Sparks fly when you mix religion and politics. We all know that, but I was surprised by the explosion that occurred after we published a cover story last fall about President Bush’s faith. The angry letters keep pouring in, and our interview with Bush this month (page 50) probably will ignite more protests.
Our readers have called Bush a warmonger, a draft-dodger, a failure, a liar, an election-stealer and a hypocrite. And they’ve accused him of playing up his religious views just to get re-elected.
Maybe I shouldn’t be shocked that Christians are so critical. A recent Time magazine poll showed that more than a third of the people who consider themselves “very religious” plan to vote for Sen. John Kerry in November.
I can understand why Hollywood leftists hate Bush, since he opposes gay marriage and wants to appoint judges who uphold the sanctity of unborn life. But I don’t understand why so many Christians dislike a president who shares their moral values.
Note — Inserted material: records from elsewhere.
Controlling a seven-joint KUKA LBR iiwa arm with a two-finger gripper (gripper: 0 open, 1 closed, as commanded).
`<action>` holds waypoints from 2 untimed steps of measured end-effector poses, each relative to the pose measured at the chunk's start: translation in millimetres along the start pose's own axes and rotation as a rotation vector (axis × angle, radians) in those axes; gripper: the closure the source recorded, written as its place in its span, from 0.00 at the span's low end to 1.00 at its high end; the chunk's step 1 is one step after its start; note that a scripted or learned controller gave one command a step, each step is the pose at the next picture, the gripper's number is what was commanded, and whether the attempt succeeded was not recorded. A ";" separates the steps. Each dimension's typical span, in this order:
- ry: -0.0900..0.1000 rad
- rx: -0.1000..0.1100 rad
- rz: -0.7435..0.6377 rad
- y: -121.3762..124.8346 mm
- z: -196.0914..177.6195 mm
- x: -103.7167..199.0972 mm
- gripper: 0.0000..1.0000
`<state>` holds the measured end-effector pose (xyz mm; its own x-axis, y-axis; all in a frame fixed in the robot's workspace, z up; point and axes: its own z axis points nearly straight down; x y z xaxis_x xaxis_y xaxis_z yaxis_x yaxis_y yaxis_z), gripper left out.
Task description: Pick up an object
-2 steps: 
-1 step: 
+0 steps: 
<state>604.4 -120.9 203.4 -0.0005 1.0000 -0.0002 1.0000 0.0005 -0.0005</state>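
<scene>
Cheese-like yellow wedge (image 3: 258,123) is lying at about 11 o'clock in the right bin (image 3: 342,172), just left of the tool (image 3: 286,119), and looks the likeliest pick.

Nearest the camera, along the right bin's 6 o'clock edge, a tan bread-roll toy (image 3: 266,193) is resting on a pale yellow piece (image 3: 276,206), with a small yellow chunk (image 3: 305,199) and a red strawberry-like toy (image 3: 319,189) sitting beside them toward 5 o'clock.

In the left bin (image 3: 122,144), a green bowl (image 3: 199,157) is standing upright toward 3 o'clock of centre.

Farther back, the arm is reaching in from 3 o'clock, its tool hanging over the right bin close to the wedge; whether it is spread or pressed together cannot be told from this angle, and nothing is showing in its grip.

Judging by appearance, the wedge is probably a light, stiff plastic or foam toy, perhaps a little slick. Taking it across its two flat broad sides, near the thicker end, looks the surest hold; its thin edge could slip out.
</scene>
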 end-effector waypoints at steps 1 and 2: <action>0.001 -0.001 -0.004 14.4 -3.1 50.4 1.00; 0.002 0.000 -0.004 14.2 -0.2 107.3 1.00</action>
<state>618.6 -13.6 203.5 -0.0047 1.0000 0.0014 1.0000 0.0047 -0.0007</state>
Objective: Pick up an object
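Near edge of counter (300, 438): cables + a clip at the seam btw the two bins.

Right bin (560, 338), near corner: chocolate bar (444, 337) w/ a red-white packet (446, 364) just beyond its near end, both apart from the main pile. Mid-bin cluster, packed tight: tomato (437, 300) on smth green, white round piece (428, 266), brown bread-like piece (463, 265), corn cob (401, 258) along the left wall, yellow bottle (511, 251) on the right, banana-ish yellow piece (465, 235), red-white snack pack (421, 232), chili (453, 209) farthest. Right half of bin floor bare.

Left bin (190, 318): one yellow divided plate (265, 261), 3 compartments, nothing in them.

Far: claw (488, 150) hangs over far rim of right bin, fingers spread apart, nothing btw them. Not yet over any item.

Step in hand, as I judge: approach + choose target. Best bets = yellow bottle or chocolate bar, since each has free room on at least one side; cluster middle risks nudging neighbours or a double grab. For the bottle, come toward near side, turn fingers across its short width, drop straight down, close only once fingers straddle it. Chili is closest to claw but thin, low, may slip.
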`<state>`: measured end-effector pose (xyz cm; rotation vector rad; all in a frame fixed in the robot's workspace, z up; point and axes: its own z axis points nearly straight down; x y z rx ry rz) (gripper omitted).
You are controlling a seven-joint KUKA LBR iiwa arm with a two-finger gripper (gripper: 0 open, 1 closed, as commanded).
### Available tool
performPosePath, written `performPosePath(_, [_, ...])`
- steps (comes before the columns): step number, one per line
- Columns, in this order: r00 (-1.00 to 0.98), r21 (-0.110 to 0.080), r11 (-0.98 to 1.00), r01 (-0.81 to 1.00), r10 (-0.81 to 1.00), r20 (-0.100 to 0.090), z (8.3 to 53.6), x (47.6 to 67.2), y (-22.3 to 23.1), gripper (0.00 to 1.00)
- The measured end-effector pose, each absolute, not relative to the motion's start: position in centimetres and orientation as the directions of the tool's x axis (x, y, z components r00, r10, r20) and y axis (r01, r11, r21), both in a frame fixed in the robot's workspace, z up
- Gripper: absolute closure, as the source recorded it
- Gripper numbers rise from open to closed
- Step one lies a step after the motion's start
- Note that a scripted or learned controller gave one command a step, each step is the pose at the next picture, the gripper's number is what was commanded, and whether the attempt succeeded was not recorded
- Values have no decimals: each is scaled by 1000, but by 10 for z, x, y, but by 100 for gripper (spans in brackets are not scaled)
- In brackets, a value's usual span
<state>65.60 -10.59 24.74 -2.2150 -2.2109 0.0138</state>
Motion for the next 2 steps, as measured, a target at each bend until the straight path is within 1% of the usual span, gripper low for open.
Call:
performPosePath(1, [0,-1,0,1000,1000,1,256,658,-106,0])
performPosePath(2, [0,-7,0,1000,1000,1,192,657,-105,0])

I suspect it’s because they’ve been ingesting a steady diet of slanted news
coverage from CBS, NBC and The New York Times. Anyone who relies on the mainstream media’s selective sound bites is bound to conclude that the whole “mess” in Iraq is “Bush’s fault.”
I don’t believe that. People who have been there know the facts:
1. Iraqis are thankful for American intervention. At least 90 percent of Iraqis don’t want American troops to leave. A vocal minority–including terrorists from Iran, Syria and Saudi Arabia–are responsible for 90 percent of the damage to the country’s infrastructure.
2. Weapons of mass destruction are a fact. You don’t have to prove to Iraqis that WMDs existed. They have the mass graves to prove it.
We may never know if Saddam Hussein planned to aim his weapons at us, but we do know he gassed his own people. CBS should take its camera crews to these graves and count the skulls.
3. Iraq is opening up to the gospel. Many people there resent the pressure to embrace Islam. They are interested in what faith in Jesus offers. One missionary who just returned from Iraq said a high-level official admitted he is a Christian and then pledged to help protect churches.
I know Bush has made mistakes, and we shouldn’t view him as a political savior. But I intend to defend him when anti-Christian forces attempt to undermine what he stands for.
Four years ago I interviewed Bush during his first presidential bid. The night before the interview, when I was praying in a hotel room in Austin, Texas, I felt drawn to Psalm 72.
This psalm celebrates the godly leadership of King David, but I felt it had prophetic application to George W. Bush. So the next day I shared the passage with him, and he jotted down the reference and said he would read it during his devotions.
Months later–after Bush’s election, the 9/11 attacks and the U.S. invasion of Afghanistan–I reread this psalm. Verse 9 jumped off the page: “Let the nomads of the desert bow before him, and his enemies lick the dust” (NASB). I felt the Lord showed me that during Bush’s administration God would begin to unravel the demonic power of Islamic terrorism.
That process started during Bush’s first term, and it hasn’t been without a price. But history will prove, I believe, that God orchestrated world events to open up the Middle East to the gospel. I hope Bush’s Christian critics won’t complain about that.